Seperti halnya yang di lakukan oleh Kapolsek Balikpapan Utara KOMPOL M. Rezsa. A, S.H. S.I.K., M.H., yang didampingi oleh Ps. Kaniit Reskrim Polsek Balikpapan Utara IPDA Sang Nyoman Rizki Budi Pramana, S.Tr.I.K., M.H., CHPR., bersama Kedua Belah Pihak yang bermasalah yaitu Pihak Leasing Mandiri Utama Finance (MUF) dan Pembeli kendaraan R4 Sdr. DS dan Sdri. J beserta Saksi dalam kesempatan ini menyelesaikan masalah perselisihan antara kedua belah Pihak persoalan penarikan kendaraan dari pihak Leasing tanpa sepengetahuan Pemilik kendaraan R4, Dengan adanya kejadian tersebut Polsek Balikpapan Utara memfasilitasi kedua belah Pihak dengan Mediasi di Ruangan Reskrim Polsek Balikpapan Utara. (10/07/2026).
Kapolsek Balikpapan Utara KOMPOL M. Rezsa.
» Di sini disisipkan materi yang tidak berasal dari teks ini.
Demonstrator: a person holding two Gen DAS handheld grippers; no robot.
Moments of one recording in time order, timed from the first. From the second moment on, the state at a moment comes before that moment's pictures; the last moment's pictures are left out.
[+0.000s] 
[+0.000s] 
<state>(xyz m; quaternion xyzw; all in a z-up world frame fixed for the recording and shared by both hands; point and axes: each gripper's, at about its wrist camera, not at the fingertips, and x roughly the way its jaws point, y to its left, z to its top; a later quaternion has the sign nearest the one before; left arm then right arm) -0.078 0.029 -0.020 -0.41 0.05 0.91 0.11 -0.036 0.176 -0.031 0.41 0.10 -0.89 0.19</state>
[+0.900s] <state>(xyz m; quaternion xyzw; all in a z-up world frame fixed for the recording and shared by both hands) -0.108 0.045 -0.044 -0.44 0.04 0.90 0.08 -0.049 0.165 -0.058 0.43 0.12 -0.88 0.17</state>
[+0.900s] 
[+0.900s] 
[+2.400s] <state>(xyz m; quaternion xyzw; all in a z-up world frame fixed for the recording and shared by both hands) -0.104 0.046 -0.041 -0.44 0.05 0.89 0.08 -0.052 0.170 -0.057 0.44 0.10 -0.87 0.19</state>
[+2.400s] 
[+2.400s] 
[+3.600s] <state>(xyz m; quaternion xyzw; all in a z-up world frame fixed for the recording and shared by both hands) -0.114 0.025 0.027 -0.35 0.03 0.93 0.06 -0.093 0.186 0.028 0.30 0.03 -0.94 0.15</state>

A, S.H. S.I.K., M.H., menjelaskan Adapun permasalahan yang di hadapi adalah Pada hari Rabu (26/11/2025) telah terjadi perselisihan persoalan penarikan kendaraan dari pihak Leasing tanpa sepengetahuan Pemilik kendaraan R4 jenis Daihatsu Rocky KT-1243-RT warna Hitam yang terjadi di Jl MT. Haryono dekat RS. Kanudjoso Djatiwibowo Balikpapan pada hari Selasa, 07 Juli 2026 sekitar jam 21.00 Wita Sehingga terjadi Perselisihan antara kedua belah pihak.
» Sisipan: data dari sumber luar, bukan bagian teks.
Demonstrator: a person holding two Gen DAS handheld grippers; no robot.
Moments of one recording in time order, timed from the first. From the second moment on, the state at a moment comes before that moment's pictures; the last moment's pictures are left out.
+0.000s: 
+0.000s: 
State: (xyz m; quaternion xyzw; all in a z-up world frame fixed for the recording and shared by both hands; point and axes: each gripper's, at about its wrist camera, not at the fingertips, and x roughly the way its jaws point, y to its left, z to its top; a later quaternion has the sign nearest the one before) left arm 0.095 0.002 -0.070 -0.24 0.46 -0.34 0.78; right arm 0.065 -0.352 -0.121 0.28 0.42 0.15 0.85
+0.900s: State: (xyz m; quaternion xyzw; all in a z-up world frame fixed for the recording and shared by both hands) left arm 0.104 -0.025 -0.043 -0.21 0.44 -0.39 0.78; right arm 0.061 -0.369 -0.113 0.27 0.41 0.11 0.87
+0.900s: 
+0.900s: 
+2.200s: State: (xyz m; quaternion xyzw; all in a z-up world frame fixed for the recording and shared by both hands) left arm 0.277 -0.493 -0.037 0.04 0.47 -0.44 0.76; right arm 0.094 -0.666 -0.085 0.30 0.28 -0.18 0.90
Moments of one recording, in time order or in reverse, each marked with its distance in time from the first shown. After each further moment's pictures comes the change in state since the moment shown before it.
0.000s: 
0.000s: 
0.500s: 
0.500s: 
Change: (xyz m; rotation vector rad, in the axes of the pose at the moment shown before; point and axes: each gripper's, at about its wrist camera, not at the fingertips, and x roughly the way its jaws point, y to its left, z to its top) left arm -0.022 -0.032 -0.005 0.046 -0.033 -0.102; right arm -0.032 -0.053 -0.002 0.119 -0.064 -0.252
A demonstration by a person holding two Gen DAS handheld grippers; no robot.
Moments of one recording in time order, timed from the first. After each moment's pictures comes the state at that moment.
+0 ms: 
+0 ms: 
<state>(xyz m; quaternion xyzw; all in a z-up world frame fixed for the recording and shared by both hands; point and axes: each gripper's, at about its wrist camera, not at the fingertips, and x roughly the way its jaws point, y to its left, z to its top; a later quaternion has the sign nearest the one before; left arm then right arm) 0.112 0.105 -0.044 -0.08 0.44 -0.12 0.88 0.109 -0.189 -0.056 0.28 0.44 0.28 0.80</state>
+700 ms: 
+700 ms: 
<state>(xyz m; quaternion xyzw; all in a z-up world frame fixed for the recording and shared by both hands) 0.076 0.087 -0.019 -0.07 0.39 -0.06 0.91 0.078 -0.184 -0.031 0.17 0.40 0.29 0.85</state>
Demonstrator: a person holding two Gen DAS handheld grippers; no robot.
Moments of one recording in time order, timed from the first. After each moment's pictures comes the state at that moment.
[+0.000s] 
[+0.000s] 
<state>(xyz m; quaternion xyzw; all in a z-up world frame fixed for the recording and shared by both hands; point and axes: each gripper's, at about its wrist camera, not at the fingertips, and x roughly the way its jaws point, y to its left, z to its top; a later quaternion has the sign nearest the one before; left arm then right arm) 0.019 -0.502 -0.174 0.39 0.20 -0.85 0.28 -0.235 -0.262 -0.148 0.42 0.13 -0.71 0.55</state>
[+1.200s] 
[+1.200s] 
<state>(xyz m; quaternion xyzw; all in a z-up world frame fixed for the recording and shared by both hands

Hasil Kegiatan mediasi tersebut kedua belah pihak sepakat berdamai dengan kesepakatan Pihak atas nama Pemilik R4 menerima Kunci mobil dan kendaraan tersebut dengan perjanjian yang disepakati dengan Pihak Leasing, selanjutnya Kedua pihak menyetujui perjanjian yang telah dibuat." Jelas Kapolsek.
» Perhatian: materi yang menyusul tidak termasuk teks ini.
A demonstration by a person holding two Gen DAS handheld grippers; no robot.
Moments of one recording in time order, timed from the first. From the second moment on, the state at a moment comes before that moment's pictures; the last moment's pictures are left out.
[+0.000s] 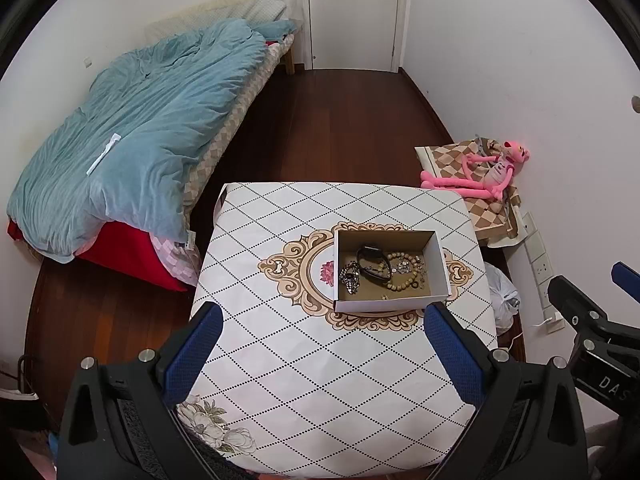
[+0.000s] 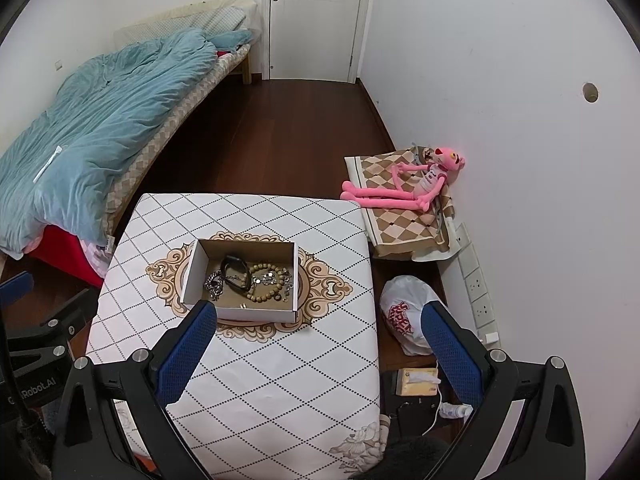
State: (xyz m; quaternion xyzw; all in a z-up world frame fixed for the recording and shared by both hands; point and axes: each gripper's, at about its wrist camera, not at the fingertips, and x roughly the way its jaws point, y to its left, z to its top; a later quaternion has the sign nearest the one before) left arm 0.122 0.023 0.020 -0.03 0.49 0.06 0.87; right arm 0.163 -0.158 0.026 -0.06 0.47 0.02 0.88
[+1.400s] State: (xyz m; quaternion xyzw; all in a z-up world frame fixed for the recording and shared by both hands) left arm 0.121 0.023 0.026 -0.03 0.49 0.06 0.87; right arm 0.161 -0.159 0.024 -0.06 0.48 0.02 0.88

Kapolsek Balikpapan Utara menambahkan, "kedua belah pihak mencapai kesepakatan damai dengan poin tersebut diatas. Perlu Kita ketahui bahwa setiap permasalahan sosial bisa diselesaikan tanpa konflik berkepanjangan jika dilakukan dengan hati yang dingin dan komunikasi terbuka ".
Melalui pendekatan humanis tersebut, Polri membuktikan perannya sebagai pengayom sekaligus penengah sosial. Ujarnya.
Mediasi tersebut berlangsung dengan aman terkendali dan kedua belah Pihak mampu menciptakan penyelesaian masalah yang adil dan menumbuhkan kembali kepercayaan masyarakat terhadap Polri untuk masyarakat.